PROBLEM DETAILS: The expected response is the full set of records, unchanged.

★ ★ ★

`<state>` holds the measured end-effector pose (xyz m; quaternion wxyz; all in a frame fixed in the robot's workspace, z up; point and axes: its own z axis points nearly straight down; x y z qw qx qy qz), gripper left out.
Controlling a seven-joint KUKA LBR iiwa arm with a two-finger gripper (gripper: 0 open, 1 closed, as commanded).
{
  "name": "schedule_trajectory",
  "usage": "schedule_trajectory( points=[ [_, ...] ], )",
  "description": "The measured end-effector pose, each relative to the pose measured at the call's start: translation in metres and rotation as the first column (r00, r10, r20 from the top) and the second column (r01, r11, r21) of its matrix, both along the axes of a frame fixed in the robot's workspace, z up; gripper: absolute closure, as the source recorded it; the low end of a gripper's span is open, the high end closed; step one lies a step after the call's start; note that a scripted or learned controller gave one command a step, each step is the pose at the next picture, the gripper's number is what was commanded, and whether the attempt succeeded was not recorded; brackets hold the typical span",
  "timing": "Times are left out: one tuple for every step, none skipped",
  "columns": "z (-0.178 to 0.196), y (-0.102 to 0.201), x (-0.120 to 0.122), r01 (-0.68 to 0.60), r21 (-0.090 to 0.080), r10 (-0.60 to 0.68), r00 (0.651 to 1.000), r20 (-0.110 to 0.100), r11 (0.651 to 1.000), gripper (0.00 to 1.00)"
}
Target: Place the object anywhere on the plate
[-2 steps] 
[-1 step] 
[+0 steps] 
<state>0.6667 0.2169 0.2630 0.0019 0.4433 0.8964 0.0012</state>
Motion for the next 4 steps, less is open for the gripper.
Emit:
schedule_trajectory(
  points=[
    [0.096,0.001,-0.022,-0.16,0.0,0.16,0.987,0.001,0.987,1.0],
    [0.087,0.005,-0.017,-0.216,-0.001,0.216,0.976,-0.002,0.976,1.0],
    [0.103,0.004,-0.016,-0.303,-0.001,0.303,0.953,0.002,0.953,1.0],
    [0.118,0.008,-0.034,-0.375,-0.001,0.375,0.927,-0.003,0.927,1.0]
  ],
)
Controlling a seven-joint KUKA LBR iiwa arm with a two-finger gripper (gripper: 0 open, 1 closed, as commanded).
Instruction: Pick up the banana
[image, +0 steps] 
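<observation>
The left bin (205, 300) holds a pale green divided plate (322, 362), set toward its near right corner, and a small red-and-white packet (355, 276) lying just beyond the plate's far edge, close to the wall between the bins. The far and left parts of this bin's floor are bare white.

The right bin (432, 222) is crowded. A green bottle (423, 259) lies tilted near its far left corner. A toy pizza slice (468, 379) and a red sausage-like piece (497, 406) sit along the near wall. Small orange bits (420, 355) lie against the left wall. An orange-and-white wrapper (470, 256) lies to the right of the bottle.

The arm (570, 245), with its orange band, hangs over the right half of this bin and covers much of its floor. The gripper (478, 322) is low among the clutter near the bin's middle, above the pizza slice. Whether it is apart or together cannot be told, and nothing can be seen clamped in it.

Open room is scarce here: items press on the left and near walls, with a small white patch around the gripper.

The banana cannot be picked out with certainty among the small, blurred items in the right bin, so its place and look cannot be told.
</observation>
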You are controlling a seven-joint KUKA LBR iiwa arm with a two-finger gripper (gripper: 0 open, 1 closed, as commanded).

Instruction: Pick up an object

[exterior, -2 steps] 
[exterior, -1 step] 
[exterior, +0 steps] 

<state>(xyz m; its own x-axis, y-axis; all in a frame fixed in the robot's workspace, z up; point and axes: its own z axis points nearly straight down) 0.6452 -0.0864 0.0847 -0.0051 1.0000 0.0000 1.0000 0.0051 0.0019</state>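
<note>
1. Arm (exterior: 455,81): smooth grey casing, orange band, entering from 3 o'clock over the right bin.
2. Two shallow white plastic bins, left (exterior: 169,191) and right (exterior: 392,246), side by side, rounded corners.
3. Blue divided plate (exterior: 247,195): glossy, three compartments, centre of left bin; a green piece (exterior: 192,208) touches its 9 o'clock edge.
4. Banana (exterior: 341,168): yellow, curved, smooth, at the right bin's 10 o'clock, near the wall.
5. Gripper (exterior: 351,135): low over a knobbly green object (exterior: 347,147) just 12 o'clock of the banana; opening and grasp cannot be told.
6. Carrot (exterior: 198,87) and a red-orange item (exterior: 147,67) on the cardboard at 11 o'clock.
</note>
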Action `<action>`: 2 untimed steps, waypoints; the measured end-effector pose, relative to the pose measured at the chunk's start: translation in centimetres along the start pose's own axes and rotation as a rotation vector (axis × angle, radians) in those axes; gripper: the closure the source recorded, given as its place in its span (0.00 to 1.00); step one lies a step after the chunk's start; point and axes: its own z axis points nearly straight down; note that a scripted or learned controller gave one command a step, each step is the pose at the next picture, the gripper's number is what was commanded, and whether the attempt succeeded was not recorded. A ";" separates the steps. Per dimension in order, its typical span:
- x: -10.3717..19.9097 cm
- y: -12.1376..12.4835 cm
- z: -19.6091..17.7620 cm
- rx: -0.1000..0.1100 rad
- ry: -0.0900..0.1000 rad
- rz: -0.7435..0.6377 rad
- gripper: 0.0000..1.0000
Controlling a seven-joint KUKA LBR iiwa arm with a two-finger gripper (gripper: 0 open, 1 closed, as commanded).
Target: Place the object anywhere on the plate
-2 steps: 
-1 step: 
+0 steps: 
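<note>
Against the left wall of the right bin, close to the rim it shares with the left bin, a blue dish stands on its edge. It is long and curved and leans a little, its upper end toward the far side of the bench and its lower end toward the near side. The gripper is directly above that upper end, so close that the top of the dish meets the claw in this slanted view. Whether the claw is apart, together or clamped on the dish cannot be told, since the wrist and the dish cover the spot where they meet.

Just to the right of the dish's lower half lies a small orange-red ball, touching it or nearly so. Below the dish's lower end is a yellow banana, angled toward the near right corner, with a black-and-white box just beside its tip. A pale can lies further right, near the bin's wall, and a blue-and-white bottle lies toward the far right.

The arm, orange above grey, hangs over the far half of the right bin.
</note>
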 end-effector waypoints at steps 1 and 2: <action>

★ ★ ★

RESPONSE AREA:
`<state>` holds the measured end-effector pose (xyz m; quaternion wxyz; all in a frame fixed in the robot's workspace, z up; point and axes: its own z axis points nearly straight down; x y z qw qx qy qz), gripper left out.
Controlling a seven-joint KUKA LBR iiwa arm with a two-finger gripper (gripper: 0 open, 1 closed, as commanded).
{
  "name": "schedule_trajectory",
  "usage": "schedule_trajectory( points=[ [_, ...] ], )",
  "description": "The measured end-effector pose, each relative to the pose measured at the call's start: translation in metres and rotation as the first column (r00, r10, r20 from the top) and the second column (r01, r11, r21) of its matrix, both along the axes of a frame fixed in the robot's workspace, z up; gripper: absolute closure, as the source recorded it; the low end of a gripper's span is open, the high end closed; step one lies a step after the call's start; note that a scripted or learned controller gave one command a step, each step is the pose at the next picture, the gripper's number is what was commanded, and whether the attempt succeeded was not recorded; brackets hold the typical span",
  "timing": "Times are left out: one tuple for every step, none skipped",
  "columns": "z (-0.178 to 0.196), y (-0.102 to 0.201), x (-0.120 to 0.122), r01 (-0.68 to 0.60), r21 (-0.090 to 0.080), r10 (-0.60 to 0.68), r00 (0.651 to 1.000), r20 (-0.110 to 0.100), r11 (0.651 to 1.000), gripper (0.00 to 1.00)"
}
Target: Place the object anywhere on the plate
[-2 steps] 
[-1 step] 
[+0 steps] 
<state>0.6667 0.2169 0.2630 0.0019 0.4433 0.8964 0.0012</state>
Motion for the next 4 steps, less is open for the gripper.
Emit:
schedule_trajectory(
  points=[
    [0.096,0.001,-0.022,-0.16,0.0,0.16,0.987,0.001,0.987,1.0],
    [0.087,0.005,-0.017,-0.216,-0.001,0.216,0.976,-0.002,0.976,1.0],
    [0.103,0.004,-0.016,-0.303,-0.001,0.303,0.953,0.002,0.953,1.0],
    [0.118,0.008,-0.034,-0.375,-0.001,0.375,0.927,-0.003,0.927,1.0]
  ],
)
Controlling a seven-joint KUKA LBR iiwa arm with a two-finger gripper (gripper: 0 open, 1 closed, as commanded).
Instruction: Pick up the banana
[image, +0 steps] 
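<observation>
The left bin (205, 300) holds a pale green divided plate (322, 362), set toward its near right corner, and a small red-and-white packet (355, 276) lying just beyond the plate's far edge, close to the wall between the bins. The far and left parts of this bin's floor are bare white.

The right bin (432, 222) is crowded. A green bottle (423, 259) lies tilted near its far left corner. A toy pizza slice (468, 379) and a red sausage-like piece (497, 406) sit along the near wall. Small orange bits (420, 355) lie against the left wall. An orange-and-white wrapper (470, 256) lies to the right of the bottle.

The arm (570, 245), with its orange band, hangs over the right half of this bin and covers much of its floor. The gripper (478, 322) is low among the clutter near the bin's middle, above the pizza slice. Whether it is apart or together cannot be told, and nothing can be seen clamped in it.

Open room is scarce here: items press on the left and near walls, with a small white patch around the gripper.

The banana cannot be picked out with certainty among the small, blurred items in the right bin, so its place and look cannot be told.
</observation>
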You are controlling a seven-joint KUKA LBR iiwa arm with a two-finger gripper (gripper: 0 open, 1 closed, as commanded).

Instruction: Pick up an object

[exterior, -2 steps] 
[exterior, -1 step] 
[exterior, +0 steps] 

<state>(xyz m; its own x-axis, y-axis; all in a frame fixed in the robot's workspace, z up; point and axes: its own z axis points nearly straight down) 0.6452 -0.0864 0.0847 -0.0051 1.0000 0.0000 1.0000 0.0051 0.0019</state>
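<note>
1. Arm (exterior: 455,81): smooth grey casing, orange band, entering from 3 o'clock over the right bin.
2. Two shallow white plastic bins, left (exterior: 169,191) and right (exterior: 392,246), side by side, rounded corners.
3. Blue divided plate (exterior: 247,195): glossy, three compartments, centre of left bin; a green piece (exterior: 192,208) touches its 9 o'clock edge.
4. Banana (exterior: 341,168): yellow, curved, smooth, at the right bin's 10 o'clock, near the wall.
5. Gripper (exterior: 351,135): low over a knobbly green object (exterior: 347,147) just 12 o'clock of the banana; opening and grasp cannot be told.
6. Carrot (exterior: 198,87) and a red-orange item (exterior: 147,67) on the cardboard at 11 o'clock.
</note>
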Action `<action>`: 2 untimed steps, waypoints; the measured end-effector pose, relative to the pose measured at the chunk's start: translation in centimetres along the start pose's own axes and rotation as a rotation vector (axis × angle, radians) in those axes; gripper: the closure the source recorded, given as its place in its span (0.00 to 1.00); step one lies a step after the chunk's start; point and axes: its own z axis points nearly straight down; note that a scripted or learned controller gave one command a step, each step is the pose at the next picture, the gripper's number is what was commanded, and whether the attempt succeeded was not recorded. A ";" separates the steps. Per dimension in order, its typical span:
- x: -10.3717..19.9097 cm
- y: -12.1376..12.4835 cm
- z: -19.6091..17.7620 cm
- rx: -0.1000..0.1100 rad
- ry: -0.0900..0.1000 rad
- rz: -0.7435..0.6377 rad
- gripper: 0.0000..1.0000
Controlling a seven-joint KUKA LBR iiwa arm with a two-finger gripper (gripper: 0 open, 1 closed, as commanded).
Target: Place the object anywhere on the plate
-2 steps: 
-1 step: 
+0 steps: 
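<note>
Against the left wall of the right bin, close to the rim it shares with the left bin, a blue dish stands on its edge. It is long and curved and leans a little, its upper end toward the far side of the bench and its lower end toward the near side. The gripper is directly above that upper end, so close that the top of the dish meets the claw in this slanted view. Whether the claw is apart, together or clamped on the dish cannot be told, since the wrist and the dish cover the spot where they meet.

Just to the right of the dish's lower half lies a small orange-red ball, touching it or nearly so. Below the dish's lower end is a yellow banana, angled toward the near right corner, with a black-and-white box just beside its tip. A pale can lies further right, near the bin's wall, and a blue-and-white bottle lies toward the far right.

The arm, orange above grey, hangs over the far half of the right bin.
</note>
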 end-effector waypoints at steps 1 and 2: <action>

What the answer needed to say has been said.